**EXTRACTED INFORMATION**.
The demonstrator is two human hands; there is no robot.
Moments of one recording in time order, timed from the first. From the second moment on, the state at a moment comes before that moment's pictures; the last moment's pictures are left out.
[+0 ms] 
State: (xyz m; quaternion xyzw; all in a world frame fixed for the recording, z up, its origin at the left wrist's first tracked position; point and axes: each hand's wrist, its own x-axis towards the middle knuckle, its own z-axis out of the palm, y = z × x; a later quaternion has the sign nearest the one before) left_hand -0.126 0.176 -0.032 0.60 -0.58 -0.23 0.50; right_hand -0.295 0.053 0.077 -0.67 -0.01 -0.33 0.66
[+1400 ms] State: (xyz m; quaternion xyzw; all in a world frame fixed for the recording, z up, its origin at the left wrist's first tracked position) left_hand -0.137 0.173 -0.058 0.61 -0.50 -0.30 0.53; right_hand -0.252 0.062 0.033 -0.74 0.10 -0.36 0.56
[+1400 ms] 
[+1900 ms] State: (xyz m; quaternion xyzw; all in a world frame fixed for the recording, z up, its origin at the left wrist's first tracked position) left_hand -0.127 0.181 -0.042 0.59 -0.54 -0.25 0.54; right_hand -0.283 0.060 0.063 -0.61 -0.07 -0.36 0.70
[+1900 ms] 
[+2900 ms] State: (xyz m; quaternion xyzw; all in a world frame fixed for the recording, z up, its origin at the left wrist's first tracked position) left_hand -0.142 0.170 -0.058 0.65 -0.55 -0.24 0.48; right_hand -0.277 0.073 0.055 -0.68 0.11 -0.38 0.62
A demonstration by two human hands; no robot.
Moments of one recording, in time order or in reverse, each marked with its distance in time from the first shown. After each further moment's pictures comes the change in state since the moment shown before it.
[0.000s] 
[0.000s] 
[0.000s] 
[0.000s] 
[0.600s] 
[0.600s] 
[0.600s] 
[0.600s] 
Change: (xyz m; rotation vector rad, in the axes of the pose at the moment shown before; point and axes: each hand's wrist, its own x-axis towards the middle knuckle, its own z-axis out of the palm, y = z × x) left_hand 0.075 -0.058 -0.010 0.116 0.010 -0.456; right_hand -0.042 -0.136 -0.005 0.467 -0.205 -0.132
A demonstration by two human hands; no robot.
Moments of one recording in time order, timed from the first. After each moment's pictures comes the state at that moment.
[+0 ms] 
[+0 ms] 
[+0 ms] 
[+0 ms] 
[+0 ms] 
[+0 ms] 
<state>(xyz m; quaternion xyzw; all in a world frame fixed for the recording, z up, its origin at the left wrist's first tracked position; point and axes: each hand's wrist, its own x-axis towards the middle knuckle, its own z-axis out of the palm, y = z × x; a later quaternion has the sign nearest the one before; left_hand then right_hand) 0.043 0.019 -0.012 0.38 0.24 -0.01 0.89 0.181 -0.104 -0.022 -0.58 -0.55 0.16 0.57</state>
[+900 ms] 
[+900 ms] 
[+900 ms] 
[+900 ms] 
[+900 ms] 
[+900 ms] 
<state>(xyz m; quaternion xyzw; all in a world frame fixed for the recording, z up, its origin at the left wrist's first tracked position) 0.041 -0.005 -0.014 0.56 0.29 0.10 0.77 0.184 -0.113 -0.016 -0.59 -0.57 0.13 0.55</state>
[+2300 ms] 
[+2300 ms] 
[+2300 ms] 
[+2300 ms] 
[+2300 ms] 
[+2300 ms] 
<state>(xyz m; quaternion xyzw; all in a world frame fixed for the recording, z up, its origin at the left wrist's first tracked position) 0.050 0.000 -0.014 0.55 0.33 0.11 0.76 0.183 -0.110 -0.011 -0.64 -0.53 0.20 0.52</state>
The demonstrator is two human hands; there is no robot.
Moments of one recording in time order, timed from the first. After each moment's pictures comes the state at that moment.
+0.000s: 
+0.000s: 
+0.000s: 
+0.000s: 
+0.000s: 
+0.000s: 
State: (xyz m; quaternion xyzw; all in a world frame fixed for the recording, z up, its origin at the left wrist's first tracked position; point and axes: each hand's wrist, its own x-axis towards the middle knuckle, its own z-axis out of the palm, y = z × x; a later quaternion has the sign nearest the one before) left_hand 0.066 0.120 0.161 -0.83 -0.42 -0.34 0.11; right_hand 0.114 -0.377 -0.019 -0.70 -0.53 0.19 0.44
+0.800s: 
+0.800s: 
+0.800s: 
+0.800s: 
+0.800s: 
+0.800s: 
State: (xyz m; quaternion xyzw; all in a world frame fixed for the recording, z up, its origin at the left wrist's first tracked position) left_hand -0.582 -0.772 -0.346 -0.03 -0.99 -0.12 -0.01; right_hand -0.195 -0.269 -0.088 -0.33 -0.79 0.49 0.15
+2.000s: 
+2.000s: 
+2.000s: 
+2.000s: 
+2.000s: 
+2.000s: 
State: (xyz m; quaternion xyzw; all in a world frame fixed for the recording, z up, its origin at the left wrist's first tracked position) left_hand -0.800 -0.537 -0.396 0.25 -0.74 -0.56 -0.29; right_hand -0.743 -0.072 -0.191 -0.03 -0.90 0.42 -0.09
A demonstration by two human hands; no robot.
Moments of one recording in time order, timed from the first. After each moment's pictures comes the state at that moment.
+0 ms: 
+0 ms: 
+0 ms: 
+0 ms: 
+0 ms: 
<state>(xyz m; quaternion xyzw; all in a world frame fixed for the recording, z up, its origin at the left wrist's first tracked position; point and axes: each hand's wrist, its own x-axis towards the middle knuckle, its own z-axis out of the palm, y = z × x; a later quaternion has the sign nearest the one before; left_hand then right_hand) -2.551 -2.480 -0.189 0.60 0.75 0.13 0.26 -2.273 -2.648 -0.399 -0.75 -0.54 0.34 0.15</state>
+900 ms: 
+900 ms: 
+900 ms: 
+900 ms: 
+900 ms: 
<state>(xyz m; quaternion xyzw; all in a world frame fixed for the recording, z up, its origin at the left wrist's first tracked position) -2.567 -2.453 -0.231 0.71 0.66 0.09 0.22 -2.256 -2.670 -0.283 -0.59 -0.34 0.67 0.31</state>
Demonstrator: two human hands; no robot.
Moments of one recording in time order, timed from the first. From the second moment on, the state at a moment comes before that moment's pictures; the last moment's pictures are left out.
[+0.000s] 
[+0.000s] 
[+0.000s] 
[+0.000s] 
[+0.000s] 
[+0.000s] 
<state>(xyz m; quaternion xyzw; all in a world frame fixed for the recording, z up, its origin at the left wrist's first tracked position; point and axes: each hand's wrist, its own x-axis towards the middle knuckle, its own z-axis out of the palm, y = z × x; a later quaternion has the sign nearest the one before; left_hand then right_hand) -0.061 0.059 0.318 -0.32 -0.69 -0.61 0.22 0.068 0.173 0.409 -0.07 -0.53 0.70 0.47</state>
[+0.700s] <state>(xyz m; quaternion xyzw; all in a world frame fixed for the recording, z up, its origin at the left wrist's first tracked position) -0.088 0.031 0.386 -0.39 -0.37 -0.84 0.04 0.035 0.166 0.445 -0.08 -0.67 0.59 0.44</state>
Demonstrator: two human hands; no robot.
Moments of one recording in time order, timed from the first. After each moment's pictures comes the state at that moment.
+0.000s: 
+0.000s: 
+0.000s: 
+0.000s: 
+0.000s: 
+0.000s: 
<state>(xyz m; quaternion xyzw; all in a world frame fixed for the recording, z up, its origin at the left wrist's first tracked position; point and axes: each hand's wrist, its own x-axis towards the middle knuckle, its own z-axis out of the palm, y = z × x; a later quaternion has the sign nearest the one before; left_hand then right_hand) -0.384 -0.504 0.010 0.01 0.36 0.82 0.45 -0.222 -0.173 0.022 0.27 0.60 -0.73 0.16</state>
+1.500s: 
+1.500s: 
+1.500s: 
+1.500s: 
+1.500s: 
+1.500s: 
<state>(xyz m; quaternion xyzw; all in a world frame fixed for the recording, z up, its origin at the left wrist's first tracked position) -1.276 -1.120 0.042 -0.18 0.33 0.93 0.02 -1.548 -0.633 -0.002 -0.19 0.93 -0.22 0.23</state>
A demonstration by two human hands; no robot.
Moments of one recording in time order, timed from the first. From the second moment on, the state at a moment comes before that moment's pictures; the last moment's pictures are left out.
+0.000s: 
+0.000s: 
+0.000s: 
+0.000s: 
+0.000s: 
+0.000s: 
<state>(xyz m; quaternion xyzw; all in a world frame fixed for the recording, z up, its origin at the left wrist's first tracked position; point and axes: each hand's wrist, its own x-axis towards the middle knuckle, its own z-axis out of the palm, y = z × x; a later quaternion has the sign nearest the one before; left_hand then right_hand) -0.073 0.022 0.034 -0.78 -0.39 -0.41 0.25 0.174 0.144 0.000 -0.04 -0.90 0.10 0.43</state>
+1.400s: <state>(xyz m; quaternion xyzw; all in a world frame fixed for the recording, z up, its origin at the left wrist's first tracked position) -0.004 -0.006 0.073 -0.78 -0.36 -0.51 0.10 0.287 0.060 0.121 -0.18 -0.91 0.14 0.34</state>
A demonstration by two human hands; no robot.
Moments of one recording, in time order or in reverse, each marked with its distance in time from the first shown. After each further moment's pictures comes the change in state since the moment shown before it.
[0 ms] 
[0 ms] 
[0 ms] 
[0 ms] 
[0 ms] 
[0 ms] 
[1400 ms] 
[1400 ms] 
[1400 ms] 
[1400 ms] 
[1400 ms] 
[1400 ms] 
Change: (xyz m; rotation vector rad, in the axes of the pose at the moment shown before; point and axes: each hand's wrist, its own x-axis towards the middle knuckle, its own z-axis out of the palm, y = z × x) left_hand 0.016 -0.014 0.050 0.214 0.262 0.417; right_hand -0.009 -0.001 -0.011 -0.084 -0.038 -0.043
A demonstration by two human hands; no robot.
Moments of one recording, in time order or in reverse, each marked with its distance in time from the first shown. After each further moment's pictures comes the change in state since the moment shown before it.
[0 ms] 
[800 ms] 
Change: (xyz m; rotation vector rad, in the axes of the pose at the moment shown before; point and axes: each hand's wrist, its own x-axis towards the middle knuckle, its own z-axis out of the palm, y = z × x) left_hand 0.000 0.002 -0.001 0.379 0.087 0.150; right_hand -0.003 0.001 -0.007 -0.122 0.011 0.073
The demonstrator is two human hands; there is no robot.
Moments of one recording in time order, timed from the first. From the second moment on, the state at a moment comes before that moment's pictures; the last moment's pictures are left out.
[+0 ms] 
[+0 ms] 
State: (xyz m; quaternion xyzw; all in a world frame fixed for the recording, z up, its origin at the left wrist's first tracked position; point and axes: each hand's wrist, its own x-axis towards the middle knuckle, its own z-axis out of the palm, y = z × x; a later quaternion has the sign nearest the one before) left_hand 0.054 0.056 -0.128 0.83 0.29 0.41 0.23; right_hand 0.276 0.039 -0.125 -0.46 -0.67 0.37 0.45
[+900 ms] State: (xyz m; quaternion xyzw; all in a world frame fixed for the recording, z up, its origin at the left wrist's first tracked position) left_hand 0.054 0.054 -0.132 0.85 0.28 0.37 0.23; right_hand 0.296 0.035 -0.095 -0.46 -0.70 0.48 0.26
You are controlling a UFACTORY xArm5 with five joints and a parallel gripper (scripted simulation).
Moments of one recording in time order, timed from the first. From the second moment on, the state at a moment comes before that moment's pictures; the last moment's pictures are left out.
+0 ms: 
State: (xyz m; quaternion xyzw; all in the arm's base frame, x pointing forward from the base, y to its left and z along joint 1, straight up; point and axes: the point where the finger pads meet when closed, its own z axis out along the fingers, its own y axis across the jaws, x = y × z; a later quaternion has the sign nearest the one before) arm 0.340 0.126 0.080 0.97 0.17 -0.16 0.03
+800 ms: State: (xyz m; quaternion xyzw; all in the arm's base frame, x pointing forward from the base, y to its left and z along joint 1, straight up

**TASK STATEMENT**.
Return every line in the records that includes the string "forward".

**FINAL ANSWER**.
State: (xyz m; quaternion xyzw; all in the arm's base frame, x pointing forward from the base, y to its left and z along joint 1, straight up; point and axes: the point where the finger pads meet when closed, its own z axis out along the fingers, its own y axis across the jaws, x = y × z; a later quaternion has the sign nearest the one before) arm 0.340 0.126 0.080 0.97 0.17 -0.16 0.03
+800 ms: State: (xyz m; quaternion xyzw; all in the arm's base frame, x pointing forward from the base, y to its left and z along joint 1, straight up

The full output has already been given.